Sensitivity Theorem in Lean 4
This repository formalizes the sensitivity lower bound for Boolean functions in Lean 4,
building on Mathlib's formalization of Huang's hypercube lemma in
Archive/Sensitivity.lean.
Main Result
For any Boolean function f : {0,1}^n -> {0,1} with multilinear degree d >= 1,
sqrt(d) <= s(f)
where s(f) is the sensitivity of f.
In Lean:
Sensitivity.sensitivity_ge_sqrt_degreeSensitivity.degree_le_sensitivity_sq
The current codebase is proof-complete (no sorry).
File Layout
Sensitivity/
Defs.lean -- Boolean functions, bit flips, sensitivity
Basic.lean -- Basic sensitivity lemmas and symmetries
Multilinear.lean -- Mobius coefficients and degree
Subcube.lean -- Restriction to subcubes and coefficient preservation
Parity.lean -- Parity identities and imbalance lemma
HuangBridge.lean -- Finset bridge to Mathlib's huang_degree_theorem
Main.lean -- The sensitivity lower bound sqrt(deg) <= s
Consequences.lean -- Corollary deg <= s^2
Proof Outline
- Use a nonzero top Möbius coefficient as a degree witness.

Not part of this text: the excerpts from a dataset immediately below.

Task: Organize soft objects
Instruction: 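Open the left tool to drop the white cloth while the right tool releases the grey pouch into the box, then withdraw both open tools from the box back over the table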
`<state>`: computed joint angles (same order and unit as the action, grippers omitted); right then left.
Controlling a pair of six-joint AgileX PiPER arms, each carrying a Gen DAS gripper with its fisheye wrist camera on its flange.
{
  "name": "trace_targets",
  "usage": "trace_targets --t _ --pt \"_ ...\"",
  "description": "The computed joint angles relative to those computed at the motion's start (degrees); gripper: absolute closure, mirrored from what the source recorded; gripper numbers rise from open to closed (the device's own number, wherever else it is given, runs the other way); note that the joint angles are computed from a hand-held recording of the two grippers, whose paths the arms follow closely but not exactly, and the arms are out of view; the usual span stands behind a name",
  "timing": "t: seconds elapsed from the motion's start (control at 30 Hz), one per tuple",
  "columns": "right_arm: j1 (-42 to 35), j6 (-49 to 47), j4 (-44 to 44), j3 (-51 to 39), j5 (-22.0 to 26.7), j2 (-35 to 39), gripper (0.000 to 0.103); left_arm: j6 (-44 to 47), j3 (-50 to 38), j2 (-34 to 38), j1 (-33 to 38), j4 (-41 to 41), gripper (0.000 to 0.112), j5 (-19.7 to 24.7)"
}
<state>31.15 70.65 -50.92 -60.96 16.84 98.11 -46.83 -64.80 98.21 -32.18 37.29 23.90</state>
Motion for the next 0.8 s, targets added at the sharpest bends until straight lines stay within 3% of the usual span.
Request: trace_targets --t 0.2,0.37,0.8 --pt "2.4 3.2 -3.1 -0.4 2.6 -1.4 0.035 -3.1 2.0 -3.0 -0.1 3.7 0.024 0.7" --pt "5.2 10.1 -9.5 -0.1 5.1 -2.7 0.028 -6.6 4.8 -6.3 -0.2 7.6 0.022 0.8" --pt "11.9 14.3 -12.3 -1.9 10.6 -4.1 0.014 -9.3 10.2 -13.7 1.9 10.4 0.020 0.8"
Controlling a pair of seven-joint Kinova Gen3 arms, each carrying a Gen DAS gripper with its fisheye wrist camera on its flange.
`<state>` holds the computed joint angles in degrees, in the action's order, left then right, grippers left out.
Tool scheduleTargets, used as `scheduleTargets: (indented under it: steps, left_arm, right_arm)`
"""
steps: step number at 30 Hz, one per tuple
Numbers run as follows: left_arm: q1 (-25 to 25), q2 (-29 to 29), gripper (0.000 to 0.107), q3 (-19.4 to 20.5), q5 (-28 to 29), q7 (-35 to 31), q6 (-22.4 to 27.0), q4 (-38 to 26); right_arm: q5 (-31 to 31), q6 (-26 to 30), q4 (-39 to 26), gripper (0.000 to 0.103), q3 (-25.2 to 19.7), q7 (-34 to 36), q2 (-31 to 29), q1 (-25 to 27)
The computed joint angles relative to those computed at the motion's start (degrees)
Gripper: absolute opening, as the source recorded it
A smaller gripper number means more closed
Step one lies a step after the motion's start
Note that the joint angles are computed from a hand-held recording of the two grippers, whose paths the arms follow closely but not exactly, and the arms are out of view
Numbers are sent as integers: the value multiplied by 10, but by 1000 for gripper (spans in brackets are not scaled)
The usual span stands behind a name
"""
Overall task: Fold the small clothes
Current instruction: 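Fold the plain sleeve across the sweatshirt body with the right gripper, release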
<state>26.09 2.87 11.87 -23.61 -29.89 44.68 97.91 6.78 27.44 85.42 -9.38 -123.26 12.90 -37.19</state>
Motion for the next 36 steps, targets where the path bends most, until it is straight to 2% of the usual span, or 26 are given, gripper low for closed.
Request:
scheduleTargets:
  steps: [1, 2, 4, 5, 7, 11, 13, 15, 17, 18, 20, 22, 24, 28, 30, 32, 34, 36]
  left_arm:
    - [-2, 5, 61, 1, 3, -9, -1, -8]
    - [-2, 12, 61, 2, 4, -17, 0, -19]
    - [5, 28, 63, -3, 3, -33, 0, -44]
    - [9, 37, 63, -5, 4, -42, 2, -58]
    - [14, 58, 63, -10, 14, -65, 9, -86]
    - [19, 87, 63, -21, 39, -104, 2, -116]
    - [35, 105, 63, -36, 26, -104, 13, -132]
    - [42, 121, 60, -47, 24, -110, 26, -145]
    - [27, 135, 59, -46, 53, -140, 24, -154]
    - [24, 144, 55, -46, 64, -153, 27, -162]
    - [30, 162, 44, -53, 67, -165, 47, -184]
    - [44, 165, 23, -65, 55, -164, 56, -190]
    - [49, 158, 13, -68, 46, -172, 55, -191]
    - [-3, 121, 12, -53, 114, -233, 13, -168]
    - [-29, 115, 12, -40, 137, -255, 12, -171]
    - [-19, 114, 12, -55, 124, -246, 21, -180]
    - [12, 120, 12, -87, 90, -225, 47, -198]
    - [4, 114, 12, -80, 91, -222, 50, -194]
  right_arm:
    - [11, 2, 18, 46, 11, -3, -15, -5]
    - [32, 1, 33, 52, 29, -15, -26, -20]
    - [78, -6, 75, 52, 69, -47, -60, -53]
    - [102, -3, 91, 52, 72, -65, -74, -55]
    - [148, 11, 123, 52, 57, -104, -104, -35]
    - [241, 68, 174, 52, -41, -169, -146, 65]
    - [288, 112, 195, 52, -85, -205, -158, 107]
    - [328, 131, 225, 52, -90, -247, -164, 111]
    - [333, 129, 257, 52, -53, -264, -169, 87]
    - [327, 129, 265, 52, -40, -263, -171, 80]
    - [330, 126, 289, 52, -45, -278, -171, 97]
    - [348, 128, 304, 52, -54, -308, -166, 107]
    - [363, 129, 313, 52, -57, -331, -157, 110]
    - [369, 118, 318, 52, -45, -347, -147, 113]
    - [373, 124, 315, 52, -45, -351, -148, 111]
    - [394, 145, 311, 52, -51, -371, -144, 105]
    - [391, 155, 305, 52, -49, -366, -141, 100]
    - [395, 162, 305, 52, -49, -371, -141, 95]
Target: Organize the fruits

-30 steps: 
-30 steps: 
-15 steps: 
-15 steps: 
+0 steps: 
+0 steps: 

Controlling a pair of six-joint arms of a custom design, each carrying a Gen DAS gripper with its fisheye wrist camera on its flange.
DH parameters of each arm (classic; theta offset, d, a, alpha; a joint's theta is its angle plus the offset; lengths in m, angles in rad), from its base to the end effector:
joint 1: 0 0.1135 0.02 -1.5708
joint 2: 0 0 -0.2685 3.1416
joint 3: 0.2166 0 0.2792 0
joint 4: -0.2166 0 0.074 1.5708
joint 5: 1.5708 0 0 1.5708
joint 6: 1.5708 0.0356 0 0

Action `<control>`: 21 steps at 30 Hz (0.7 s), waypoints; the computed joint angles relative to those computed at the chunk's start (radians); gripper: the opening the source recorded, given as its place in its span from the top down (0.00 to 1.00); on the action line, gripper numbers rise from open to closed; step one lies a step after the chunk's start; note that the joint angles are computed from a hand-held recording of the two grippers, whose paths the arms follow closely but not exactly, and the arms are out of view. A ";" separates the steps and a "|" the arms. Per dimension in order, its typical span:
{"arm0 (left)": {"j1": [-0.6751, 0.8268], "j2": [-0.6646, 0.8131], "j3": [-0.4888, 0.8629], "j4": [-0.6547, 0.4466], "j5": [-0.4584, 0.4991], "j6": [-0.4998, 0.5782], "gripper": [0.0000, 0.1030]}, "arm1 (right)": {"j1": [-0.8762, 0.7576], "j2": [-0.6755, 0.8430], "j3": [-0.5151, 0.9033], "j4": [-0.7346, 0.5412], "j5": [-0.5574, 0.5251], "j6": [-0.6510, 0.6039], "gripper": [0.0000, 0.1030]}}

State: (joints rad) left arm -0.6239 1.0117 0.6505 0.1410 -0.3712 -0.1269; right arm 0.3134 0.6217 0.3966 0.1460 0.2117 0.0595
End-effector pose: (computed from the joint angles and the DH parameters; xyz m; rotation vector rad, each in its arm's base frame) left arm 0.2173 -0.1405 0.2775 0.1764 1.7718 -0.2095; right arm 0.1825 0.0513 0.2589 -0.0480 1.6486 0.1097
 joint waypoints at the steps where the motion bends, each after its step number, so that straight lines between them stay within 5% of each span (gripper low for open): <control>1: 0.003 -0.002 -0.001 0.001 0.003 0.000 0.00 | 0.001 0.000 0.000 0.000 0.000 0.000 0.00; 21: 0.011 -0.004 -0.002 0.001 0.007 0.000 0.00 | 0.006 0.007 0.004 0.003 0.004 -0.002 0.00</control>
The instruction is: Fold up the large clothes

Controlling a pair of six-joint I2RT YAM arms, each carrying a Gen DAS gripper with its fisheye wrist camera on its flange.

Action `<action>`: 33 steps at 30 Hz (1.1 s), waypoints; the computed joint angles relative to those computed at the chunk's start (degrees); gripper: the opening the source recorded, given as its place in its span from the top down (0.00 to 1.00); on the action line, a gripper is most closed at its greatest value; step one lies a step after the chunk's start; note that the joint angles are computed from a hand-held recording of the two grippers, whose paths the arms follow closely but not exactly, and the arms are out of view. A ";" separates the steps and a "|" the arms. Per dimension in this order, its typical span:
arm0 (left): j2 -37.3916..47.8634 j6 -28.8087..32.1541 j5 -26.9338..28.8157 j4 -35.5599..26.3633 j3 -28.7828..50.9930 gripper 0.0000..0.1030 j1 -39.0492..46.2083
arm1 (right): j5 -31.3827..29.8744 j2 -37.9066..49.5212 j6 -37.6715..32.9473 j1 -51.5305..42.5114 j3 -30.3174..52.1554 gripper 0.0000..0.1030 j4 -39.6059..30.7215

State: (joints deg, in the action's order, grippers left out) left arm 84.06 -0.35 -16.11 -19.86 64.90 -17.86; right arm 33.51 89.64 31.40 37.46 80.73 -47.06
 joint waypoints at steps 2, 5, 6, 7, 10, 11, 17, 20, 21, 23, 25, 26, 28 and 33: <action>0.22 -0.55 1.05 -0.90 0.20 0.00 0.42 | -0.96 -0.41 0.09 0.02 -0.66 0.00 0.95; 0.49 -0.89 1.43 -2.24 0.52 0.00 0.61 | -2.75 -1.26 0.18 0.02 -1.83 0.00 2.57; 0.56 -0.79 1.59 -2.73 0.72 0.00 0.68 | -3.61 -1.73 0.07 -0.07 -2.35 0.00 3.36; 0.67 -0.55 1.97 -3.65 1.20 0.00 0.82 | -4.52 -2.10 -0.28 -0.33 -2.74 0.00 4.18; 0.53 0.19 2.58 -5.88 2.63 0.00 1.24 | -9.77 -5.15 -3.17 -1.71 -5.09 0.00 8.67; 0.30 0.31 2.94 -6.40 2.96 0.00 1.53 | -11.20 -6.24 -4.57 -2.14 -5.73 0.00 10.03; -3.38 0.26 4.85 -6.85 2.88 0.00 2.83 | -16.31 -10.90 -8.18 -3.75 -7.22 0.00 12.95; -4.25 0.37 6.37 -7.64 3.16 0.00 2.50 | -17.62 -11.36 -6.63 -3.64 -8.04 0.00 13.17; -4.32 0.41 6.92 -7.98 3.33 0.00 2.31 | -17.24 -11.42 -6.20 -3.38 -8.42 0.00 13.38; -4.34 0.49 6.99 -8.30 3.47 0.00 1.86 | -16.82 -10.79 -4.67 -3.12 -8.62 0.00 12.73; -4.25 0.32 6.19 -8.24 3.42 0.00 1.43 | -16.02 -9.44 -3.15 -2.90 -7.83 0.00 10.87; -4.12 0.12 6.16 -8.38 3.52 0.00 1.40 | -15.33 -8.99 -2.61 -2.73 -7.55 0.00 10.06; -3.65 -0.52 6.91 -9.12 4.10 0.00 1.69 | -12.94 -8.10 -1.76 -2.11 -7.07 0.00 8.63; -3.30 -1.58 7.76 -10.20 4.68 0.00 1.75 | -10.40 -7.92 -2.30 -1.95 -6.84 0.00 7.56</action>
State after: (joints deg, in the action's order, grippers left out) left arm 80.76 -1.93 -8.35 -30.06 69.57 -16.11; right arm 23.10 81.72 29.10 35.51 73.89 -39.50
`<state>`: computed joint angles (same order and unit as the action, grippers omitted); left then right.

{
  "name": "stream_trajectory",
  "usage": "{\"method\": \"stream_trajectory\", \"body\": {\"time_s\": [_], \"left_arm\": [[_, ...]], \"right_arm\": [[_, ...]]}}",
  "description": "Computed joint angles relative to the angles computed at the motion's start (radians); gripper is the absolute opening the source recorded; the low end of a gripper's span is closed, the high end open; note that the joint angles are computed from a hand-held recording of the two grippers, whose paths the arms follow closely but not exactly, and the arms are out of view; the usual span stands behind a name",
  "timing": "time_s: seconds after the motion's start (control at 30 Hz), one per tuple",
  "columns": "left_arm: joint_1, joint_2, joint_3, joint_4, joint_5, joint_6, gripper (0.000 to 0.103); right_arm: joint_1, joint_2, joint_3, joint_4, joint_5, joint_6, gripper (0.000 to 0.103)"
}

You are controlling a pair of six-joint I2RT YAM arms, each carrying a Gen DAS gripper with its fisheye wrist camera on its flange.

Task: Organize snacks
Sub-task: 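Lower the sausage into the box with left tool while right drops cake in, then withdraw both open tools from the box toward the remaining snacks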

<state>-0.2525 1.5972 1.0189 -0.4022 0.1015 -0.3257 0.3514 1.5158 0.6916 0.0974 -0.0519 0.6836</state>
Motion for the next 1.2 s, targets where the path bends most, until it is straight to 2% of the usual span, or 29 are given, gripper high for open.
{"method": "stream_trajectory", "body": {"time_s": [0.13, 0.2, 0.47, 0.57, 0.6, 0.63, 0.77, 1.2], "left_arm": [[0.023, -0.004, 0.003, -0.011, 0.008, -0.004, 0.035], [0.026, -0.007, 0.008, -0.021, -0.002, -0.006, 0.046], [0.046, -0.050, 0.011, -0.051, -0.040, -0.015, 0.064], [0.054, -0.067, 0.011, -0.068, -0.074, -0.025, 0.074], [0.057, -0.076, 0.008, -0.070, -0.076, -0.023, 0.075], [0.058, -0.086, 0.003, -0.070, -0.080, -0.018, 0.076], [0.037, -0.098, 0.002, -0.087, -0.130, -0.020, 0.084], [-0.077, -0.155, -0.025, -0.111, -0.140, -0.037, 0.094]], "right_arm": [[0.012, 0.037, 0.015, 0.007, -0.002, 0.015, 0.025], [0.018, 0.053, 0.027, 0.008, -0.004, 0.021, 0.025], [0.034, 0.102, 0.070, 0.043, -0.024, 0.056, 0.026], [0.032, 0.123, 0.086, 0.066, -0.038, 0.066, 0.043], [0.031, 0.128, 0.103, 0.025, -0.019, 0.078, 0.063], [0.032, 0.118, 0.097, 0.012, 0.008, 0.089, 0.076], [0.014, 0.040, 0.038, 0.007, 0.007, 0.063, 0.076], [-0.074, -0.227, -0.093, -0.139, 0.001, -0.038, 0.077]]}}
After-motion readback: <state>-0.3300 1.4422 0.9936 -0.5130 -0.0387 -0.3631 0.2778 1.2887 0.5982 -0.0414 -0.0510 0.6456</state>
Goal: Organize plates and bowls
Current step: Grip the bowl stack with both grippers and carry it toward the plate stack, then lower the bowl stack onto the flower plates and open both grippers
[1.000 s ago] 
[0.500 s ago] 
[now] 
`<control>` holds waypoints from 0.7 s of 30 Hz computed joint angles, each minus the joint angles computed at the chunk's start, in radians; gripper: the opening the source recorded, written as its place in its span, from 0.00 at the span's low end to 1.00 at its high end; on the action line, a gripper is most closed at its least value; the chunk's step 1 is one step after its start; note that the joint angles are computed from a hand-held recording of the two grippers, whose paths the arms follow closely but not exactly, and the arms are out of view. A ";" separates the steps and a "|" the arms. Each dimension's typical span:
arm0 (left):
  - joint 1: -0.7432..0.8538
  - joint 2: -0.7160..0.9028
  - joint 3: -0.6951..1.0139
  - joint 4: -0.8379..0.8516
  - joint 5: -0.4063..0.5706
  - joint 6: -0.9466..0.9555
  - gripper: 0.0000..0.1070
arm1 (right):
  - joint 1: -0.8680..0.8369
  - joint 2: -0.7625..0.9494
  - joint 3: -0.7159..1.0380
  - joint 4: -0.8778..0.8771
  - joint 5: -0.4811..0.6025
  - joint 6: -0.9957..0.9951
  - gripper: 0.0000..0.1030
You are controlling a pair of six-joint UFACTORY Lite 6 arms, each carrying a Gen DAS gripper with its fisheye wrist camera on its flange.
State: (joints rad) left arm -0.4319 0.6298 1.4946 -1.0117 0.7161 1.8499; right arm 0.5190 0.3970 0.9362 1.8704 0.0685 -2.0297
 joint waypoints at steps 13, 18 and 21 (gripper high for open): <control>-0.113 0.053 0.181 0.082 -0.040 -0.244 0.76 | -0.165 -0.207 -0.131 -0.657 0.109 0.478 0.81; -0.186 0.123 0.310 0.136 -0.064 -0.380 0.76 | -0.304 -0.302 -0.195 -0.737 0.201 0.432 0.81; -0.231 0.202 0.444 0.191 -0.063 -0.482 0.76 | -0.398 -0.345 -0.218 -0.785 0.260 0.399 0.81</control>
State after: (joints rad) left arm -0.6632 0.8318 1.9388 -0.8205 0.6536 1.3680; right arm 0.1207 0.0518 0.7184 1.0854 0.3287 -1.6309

- Restrict to a subcube that preserves this coefficient.
- Derive a parity-sign imbalance on the restricted cube.
- Apply Mathlib's Huang theorem to obtain many same-class neighbors.
- Convert these neighbors into sensitive coordinates and lift back to
f.
Build
lake update
lake build
References
- Hao Huang, Induced subgraphs of hypercubes and a proof of the Sensitivity Conjecture, Annals of Mathematics 190(3), 949-955, 2019.
- Noam Nisan and Mario Szegedy, On the degree of Boolean functions as real polynomials, Computational Complexity 4, 301-313, 1994.